To understand the underlying mechanism for the elevated levels of glutamate, and to assess the potential utility of hyperpolarized ¹³C MRS as a complementary method for probing response to TMZ, we investigated flux from glucose and glutamine to glutamate using ¹³C MRS, as well as flux from pyruvate and α-KG to glutamate using hyperpolarized ¹³C MRS. We found that the increase in glutamate was mediated by a greater flux from both glucose and glutamine. We also confirmed that the elevated flux from glucose via the TCA cycle to glutamate could be detected using hyperpolarized pyruvate and hyperpolarized α-KG. These metabolic alterations are mediated, at least in part, by an increase in PDH activity, which controls pyruvate entry into the TCA cycle as well as an increase in the activities of ALT, GDH and AST, which control the flux of α-KG to glutamate. In GBM, TMZ was shown to affect the expression of pyruvate kinase (PKM2) (49), and in mutant IDH1 tumors, various mechanisms of TMZ-induced metabolic stress were described (25). However, further studies are needed to determine how TMZ affects the activities of PDH, ALT, GDH and AST to fully explain our MRS-detectable observations. In addition, since the increase in glutamate levels observed in our study reflects intracellular levels, further studies are also needed to assess the potential impact of TMZ on the glutamate/glutamine cycle and on glutamate receptors (50).

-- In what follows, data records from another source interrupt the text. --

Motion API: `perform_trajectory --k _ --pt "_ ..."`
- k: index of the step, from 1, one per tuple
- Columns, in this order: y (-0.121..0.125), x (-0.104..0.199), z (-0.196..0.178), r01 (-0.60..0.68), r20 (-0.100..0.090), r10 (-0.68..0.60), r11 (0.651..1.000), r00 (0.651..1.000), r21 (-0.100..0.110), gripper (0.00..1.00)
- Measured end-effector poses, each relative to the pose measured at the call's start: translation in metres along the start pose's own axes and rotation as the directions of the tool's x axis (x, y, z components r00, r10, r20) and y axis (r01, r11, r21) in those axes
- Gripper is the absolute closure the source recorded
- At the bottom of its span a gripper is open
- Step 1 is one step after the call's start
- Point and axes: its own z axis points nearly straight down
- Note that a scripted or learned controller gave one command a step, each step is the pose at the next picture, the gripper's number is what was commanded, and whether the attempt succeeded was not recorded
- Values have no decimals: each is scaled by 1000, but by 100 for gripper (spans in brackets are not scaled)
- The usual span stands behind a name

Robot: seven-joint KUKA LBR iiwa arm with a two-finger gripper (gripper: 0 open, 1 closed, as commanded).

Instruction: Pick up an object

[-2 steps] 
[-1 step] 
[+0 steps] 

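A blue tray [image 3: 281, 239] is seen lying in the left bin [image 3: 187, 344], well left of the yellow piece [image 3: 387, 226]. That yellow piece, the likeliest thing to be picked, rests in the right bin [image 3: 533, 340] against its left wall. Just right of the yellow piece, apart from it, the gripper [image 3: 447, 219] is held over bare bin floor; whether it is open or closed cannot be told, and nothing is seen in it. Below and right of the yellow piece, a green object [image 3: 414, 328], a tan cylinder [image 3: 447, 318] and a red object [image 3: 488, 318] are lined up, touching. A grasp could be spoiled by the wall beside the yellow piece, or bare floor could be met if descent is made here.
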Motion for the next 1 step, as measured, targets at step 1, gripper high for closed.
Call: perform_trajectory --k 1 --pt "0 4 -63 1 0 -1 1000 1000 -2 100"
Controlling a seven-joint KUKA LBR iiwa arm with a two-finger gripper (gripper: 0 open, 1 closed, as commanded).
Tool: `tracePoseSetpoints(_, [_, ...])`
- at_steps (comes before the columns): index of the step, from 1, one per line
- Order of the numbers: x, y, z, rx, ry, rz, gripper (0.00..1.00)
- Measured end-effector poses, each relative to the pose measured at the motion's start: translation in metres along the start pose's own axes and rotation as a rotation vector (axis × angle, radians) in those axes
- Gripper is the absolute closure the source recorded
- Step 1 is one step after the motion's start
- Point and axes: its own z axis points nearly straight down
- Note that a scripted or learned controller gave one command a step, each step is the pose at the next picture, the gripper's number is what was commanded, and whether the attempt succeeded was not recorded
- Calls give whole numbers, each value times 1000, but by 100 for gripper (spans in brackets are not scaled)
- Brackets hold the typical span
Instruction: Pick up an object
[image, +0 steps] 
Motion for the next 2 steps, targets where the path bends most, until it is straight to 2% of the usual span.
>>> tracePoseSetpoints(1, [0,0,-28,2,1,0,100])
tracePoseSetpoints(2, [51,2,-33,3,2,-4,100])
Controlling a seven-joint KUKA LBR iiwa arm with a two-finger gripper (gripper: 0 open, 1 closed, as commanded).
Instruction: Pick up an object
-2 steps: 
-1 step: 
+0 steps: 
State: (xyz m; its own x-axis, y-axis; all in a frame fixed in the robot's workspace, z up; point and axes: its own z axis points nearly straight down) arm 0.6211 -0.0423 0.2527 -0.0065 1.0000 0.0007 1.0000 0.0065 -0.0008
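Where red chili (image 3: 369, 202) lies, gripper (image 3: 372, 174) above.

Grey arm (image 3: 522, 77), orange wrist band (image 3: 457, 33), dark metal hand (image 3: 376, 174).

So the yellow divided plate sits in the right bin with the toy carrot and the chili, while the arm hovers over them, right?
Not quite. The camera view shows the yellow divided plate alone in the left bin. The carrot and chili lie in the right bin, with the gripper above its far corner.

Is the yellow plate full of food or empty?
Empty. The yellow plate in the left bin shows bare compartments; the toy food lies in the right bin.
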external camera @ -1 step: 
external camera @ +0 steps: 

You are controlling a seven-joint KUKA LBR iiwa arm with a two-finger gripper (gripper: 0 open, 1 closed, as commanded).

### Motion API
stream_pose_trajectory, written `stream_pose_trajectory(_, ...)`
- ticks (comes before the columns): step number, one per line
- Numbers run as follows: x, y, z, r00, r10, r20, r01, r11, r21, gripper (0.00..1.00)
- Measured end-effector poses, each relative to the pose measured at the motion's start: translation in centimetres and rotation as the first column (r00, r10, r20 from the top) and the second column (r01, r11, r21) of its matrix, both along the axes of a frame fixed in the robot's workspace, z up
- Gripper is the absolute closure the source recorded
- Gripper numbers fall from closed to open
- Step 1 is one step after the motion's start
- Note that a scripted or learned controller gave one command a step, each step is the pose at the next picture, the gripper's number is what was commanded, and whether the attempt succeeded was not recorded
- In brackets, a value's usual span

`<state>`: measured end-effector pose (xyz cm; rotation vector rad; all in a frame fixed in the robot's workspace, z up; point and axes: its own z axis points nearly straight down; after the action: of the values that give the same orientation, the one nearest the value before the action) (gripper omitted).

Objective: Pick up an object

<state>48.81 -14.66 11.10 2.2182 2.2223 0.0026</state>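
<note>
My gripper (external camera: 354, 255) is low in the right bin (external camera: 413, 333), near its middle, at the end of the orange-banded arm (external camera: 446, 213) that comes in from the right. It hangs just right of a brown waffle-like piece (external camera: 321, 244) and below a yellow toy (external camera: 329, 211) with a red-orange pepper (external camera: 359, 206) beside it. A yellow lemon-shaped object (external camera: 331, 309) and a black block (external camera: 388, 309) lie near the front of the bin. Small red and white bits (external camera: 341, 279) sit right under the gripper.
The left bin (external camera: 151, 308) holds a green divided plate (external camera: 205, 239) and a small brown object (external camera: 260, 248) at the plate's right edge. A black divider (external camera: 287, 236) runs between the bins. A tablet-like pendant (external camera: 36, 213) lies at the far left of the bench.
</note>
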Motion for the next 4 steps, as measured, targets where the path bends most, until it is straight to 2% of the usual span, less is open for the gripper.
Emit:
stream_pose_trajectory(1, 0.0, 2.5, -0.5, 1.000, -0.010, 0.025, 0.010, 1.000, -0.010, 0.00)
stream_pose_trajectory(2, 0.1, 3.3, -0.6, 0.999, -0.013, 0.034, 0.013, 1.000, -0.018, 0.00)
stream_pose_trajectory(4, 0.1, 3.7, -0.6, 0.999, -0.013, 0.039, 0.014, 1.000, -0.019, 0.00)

Previous studies in glioblastoma have shown that a drop in hyperpolarized [1-¹³C]pyruvate to [1-¹³C]lactate conversion (catalyzed by LDHA), can serve as a predictive biomarker of tumor response to TMZ (36,49). However, in the case of LGG, our group has found that hyperpolarized [1-¹³C]lactate production was not significantly altered in response to TMZ treatment in BT142 tumor-bearing mice (30), in line with the mutant IDH1-mediated promoter hypermethylation and downregulation of LDHA expression demonstrated in mutant IDH1 tumors (41). Furthermore, as shown here with [2-¹³C]pyruvate, even in our genetically engineered cells that do express LDHA, TMZ did not affect hyperpolarized lactate production consistently in our two cell lines, confirming the limited utility of hyperpolarized lactate production as a biomarker of response to TMZ in mutant IDH1 cells.

In contrast, we show here that TMZ treatment is associated with an increase in hyperpolarized ¹³C MRS metabolism of [2-¹³C]pyruvate and [1-¹³C]α-KG to glutamate. Our findings thus identify an alternate approach, and point to the potential utility of [2-¹³C]pyruvate and [1-¹³C]α-KG as probes for assessing response to TMZ in LGG. Importantly, the in vivo implementation of hyperpolarized [1-¹³C]α-KG has been shown in rats (32) and multiple studies have now demonstrated the translational potential of hyperpolarized ¹³C MRS for non-invasive monitoring of metabolic fluxes (17). In the case of human brain studies, the utility of hyperpolarized [1-¹³C]pyruvate was shown in GBM patients (36) and more recently the implementation of hyperpolarized [2-¹³C]pyruvate was demonstrated in normal volunteers (18).

In summary, our findings demonstrate that ¹H MRS-detectable glutamate/glutamine/ GLX can be used as early biomarkers of TMZ response in mutant IDH1 models, and ¹³C MRS-detectable production of hyperpolarized [1-¹³C]glutamate and [5-¹³C]glutamate from hyperpolarized [1-¹³C]α-KG and [2-¹³C]pyruvate, respectively, have potential as complementary approaches to monitor response. Collectively, these metabolic imaging biomarkers could help improve currently available imaging methods and provide an early indication of response to TMZ treatment in lower-grade mutant IDH1 glioma.

STATEMENT OF SIGNIFICANCE.

Findings show that glutamate can be used as a non-invasive, imageable metabolic marker for early assessment of tumor response to temozolomide, with the potential to improve treatment strategies for mutant IDH1 patients.